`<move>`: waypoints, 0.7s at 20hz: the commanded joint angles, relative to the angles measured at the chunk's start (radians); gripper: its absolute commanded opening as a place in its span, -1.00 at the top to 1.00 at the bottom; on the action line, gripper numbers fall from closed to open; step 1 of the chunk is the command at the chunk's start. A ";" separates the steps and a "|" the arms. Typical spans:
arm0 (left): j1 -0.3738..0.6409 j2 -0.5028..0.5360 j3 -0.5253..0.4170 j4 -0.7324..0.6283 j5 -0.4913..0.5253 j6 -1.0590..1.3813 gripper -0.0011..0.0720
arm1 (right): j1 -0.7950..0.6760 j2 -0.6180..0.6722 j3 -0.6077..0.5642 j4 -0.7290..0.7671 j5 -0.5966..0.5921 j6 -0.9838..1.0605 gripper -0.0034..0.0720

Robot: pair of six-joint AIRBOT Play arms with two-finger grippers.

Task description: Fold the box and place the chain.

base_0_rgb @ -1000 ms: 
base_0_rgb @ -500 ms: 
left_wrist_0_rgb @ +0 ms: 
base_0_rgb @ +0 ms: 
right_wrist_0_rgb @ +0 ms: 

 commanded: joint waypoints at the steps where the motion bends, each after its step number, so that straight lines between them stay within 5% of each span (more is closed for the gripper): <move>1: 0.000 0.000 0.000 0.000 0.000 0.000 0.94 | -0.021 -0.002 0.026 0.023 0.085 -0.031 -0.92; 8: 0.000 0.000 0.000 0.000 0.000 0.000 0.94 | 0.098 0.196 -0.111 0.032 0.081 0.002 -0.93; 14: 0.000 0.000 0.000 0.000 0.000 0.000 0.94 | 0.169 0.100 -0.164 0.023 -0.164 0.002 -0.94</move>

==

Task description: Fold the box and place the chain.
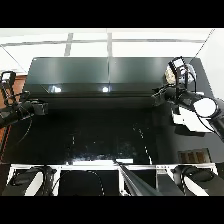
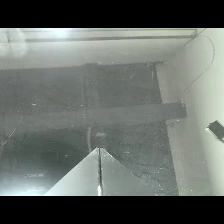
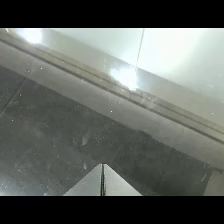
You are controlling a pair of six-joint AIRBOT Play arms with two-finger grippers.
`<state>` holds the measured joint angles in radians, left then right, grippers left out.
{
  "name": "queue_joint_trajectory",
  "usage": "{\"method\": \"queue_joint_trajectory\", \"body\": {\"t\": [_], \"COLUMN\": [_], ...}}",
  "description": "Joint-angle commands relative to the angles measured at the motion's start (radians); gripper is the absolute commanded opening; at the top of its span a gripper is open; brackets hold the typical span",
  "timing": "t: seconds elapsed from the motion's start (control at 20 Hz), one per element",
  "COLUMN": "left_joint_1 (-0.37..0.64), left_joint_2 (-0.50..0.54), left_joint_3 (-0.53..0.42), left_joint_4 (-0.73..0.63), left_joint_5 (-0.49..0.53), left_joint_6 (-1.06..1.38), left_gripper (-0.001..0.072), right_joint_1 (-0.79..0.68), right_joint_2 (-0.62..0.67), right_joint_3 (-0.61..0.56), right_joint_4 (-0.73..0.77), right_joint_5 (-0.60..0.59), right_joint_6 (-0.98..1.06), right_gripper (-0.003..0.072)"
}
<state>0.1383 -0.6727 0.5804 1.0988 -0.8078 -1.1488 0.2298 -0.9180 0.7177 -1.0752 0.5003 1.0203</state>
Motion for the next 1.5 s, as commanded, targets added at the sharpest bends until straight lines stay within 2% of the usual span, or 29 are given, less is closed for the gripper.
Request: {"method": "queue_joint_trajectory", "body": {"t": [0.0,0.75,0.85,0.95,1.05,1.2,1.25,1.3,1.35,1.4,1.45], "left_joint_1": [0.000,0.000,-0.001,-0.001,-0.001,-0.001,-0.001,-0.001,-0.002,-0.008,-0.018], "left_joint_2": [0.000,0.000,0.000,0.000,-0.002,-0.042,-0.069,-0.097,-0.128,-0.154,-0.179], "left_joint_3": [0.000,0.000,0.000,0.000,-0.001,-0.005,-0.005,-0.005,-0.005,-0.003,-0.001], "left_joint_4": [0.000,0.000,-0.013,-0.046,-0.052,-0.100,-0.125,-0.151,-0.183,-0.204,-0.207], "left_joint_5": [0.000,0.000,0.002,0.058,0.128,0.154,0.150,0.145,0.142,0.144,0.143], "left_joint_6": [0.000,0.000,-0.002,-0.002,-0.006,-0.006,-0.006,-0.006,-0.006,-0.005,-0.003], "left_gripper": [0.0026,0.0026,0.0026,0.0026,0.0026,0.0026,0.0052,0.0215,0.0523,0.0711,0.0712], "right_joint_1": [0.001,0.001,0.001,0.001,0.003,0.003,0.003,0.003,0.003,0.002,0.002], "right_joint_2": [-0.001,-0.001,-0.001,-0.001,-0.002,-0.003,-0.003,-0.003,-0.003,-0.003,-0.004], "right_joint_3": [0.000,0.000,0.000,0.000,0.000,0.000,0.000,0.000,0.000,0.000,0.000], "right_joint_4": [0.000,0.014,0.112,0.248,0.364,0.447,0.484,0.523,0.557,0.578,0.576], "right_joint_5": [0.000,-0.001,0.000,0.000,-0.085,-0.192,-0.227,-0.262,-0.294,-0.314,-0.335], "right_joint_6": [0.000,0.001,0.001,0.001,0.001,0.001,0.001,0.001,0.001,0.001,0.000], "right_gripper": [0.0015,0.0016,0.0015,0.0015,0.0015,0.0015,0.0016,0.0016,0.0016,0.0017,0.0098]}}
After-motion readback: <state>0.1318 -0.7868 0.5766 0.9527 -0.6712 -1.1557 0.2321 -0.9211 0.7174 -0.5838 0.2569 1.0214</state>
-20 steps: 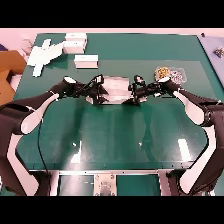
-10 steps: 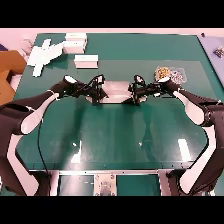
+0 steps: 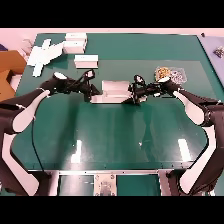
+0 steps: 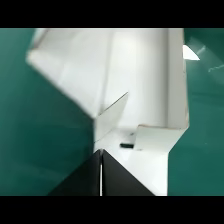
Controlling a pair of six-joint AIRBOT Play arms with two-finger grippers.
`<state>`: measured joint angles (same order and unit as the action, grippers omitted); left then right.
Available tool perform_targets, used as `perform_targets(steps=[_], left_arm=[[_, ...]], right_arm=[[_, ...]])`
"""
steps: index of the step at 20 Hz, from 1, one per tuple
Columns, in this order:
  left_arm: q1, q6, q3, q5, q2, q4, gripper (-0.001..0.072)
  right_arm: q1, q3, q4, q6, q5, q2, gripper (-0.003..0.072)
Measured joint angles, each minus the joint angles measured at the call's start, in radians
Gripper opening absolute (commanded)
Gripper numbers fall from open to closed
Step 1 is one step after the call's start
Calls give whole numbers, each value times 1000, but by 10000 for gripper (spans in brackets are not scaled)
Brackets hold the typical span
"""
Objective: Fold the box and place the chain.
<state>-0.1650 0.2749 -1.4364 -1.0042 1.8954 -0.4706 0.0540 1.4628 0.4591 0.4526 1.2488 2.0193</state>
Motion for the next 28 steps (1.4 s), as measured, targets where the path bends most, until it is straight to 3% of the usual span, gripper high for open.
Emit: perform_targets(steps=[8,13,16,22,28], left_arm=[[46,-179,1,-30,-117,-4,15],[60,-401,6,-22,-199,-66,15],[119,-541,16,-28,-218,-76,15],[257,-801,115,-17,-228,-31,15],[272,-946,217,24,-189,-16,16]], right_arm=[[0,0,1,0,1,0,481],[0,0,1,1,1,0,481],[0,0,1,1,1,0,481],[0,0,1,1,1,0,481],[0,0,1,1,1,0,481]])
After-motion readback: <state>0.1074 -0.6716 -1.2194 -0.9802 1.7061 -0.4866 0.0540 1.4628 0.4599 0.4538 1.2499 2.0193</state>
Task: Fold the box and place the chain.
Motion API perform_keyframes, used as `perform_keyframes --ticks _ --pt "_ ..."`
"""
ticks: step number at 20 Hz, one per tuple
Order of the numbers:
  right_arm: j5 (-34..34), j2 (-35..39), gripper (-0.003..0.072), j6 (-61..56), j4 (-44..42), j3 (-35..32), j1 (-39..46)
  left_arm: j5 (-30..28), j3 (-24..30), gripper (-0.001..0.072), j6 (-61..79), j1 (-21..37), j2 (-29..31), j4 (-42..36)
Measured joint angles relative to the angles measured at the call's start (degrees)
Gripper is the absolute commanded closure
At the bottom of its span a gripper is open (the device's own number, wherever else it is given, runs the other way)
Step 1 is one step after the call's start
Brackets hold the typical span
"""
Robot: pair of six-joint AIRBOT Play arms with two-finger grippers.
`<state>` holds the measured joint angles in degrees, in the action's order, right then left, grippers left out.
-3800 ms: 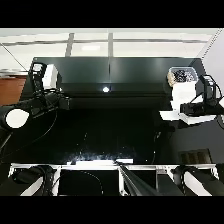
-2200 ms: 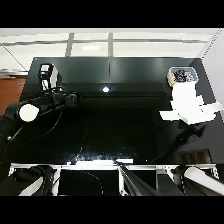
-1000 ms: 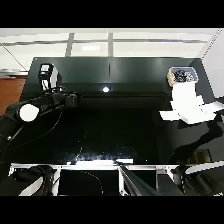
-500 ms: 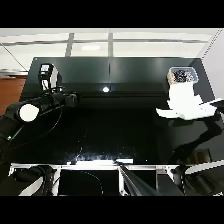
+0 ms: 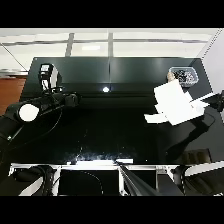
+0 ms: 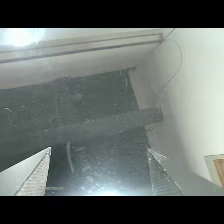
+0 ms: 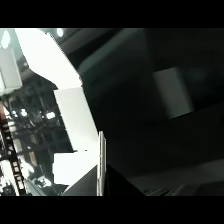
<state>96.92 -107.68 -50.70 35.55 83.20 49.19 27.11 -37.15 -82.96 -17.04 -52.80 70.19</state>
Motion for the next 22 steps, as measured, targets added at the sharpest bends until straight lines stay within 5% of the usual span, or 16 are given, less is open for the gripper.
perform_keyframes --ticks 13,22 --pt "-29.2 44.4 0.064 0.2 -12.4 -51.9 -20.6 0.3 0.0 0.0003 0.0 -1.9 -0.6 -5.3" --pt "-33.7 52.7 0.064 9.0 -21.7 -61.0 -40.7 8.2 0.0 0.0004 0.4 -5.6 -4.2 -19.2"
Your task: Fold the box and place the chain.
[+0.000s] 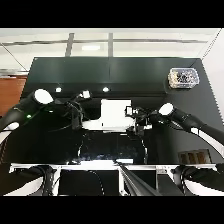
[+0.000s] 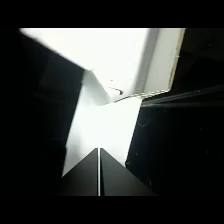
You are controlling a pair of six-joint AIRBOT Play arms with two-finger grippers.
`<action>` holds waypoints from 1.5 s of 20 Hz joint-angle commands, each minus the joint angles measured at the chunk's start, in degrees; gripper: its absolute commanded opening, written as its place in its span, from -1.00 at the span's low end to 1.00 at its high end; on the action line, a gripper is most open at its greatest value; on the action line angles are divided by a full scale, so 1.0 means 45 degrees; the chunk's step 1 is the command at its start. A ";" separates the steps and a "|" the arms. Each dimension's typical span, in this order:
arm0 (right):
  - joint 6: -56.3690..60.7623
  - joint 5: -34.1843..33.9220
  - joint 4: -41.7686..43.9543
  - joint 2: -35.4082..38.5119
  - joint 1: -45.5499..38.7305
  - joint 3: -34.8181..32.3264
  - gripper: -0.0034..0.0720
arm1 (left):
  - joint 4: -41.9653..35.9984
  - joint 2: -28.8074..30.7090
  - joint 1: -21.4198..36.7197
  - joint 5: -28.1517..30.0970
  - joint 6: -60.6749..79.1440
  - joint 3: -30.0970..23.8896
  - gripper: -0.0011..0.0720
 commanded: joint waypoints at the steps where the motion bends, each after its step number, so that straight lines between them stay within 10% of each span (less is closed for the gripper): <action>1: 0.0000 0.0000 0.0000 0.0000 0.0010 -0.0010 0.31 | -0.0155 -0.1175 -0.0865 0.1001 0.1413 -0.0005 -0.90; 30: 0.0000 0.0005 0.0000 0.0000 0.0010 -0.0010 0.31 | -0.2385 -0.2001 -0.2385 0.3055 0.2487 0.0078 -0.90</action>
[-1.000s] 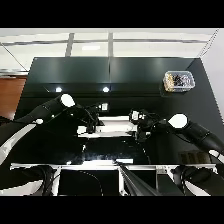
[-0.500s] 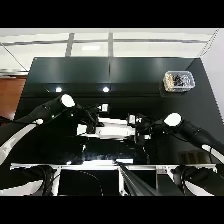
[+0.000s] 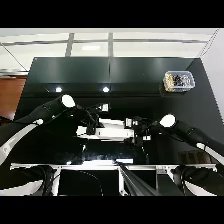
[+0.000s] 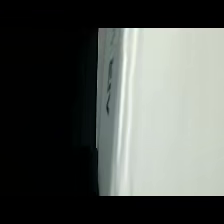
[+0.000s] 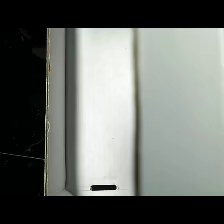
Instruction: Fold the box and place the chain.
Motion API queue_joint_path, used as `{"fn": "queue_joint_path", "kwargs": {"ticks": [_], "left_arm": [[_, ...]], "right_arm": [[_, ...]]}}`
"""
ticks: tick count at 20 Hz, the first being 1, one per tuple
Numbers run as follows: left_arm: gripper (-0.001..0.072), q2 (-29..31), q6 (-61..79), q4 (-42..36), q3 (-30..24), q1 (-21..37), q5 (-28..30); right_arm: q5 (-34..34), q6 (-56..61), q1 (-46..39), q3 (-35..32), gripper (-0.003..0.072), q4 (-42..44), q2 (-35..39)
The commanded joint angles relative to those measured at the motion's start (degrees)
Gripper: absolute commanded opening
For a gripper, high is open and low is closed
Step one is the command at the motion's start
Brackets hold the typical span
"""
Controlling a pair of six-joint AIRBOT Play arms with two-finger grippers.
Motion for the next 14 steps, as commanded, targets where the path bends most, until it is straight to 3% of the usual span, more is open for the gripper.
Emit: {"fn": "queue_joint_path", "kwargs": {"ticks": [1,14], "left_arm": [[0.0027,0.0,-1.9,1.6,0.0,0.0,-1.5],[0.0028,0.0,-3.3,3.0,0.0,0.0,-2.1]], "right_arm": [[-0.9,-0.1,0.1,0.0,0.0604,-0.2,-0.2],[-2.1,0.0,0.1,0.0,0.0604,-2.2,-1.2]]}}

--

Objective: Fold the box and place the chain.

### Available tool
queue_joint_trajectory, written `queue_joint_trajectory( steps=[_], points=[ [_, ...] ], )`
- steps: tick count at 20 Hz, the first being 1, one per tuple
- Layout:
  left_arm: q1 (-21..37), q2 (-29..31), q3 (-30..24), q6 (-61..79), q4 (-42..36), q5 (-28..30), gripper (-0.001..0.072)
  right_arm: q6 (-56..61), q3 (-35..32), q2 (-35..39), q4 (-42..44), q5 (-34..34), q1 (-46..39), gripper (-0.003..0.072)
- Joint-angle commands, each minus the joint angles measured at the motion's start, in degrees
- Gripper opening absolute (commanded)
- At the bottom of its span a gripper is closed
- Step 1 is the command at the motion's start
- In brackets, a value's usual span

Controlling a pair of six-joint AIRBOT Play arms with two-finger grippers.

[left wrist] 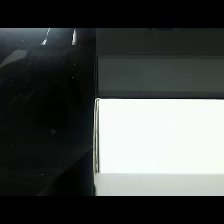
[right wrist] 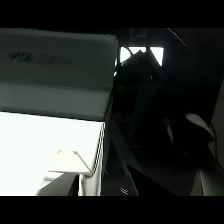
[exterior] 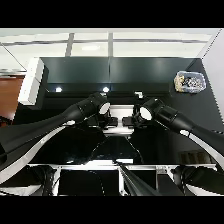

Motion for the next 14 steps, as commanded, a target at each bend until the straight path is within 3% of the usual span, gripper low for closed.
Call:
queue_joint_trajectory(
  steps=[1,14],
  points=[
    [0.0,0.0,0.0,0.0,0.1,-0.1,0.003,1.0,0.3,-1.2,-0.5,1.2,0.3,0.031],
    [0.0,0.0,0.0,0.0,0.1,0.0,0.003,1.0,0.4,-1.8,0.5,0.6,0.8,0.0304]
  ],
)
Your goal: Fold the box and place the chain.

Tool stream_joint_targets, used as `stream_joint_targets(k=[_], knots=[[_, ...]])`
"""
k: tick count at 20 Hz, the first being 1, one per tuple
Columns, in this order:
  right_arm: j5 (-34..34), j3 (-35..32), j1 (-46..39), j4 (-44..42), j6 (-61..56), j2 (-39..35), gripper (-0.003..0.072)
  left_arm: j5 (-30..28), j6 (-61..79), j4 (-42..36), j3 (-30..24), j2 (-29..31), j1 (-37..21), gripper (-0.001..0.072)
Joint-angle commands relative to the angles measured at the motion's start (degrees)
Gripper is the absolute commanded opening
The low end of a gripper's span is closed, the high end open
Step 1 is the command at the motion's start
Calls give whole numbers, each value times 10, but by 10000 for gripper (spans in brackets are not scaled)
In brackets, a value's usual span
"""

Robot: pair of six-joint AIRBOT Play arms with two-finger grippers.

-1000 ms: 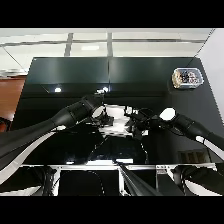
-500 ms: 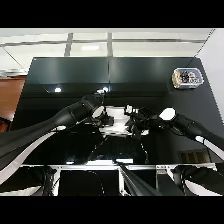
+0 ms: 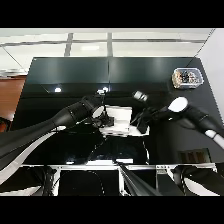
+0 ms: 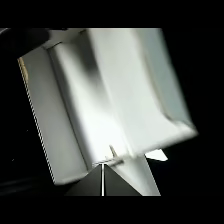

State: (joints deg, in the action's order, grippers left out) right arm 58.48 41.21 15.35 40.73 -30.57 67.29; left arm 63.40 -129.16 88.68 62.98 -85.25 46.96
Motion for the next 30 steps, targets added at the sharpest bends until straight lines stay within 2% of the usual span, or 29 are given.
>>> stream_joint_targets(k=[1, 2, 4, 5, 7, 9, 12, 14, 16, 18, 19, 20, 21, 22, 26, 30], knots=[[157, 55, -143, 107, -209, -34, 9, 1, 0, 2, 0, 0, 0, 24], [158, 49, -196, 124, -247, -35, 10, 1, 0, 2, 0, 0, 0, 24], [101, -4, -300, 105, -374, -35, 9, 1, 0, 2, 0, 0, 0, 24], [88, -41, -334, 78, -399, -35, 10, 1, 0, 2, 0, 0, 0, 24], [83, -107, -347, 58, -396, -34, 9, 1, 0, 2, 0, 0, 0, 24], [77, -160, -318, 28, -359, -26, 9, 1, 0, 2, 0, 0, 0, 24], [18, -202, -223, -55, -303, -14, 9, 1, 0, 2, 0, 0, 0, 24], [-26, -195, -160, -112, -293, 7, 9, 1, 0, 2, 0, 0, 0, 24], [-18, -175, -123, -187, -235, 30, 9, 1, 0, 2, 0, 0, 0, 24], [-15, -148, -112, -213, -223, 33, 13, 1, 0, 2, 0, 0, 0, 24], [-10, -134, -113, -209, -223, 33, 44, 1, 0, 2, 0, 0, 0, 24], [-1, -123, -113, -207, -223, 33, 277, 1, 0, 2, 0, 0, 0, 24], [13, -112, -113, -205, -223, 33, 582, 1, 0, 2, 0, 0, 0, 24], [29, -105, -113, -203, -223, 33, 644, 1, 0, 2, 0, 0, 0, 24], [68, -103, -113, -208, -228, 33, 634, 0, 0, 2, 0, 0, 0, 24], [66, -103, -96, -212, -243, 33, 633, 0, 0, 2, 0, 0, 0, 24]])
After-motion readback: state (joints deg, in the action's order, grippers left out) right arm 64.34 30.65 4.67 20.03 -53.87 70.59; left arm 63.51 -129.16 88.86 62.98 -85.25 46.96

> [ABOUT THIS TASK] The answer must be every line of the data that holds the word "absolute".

> [WRITTEN REPLY]
`<move>`: waypoints, 0.7s at 20hz: the commanded joint angles, relative to the angles measured at the chunk's start (radians); gripper: its absolute commanded opening as a place in its span, -1.00 at the top to 1.00 at the bottom; on the action line, gripper numbers fall from closed to open; step 1 of the chunk is the command at the chunk's start. A ";" separates the steps and a "|" the arms. Typical spans:
  "description": "Joint-angle commands relative to the angles measured at the motion's start (radians); gripper is the absolute commanded opening; at the top of its span a gripper is open; brackets hold the typical span",
Gripper opening absolute (commanded)
Gripper is the absolute commanded closure
`<action>` holds waypoints from 1.5 s of 20 Hz joint-angle commands, each minus the joint angles measured at the chunk's start, in degrees; gripper: its absolute commanded opening, written as its place in its span, from -1.00 at the span's low end to 1.00 at its high end; on the action line, a gripper is most open at its greatest value; on the action line angles are divided by a full scale, so 1.0 means 45 degrees; the chunk's step 1 is the command at its start. A ";" separates the steps and a "|" the arms. Each dimension's typical span, in this order:
Gripper: absolute commanded opening
- Gripper opening absolute (commanded)
Gripper is the absolute commanded opening

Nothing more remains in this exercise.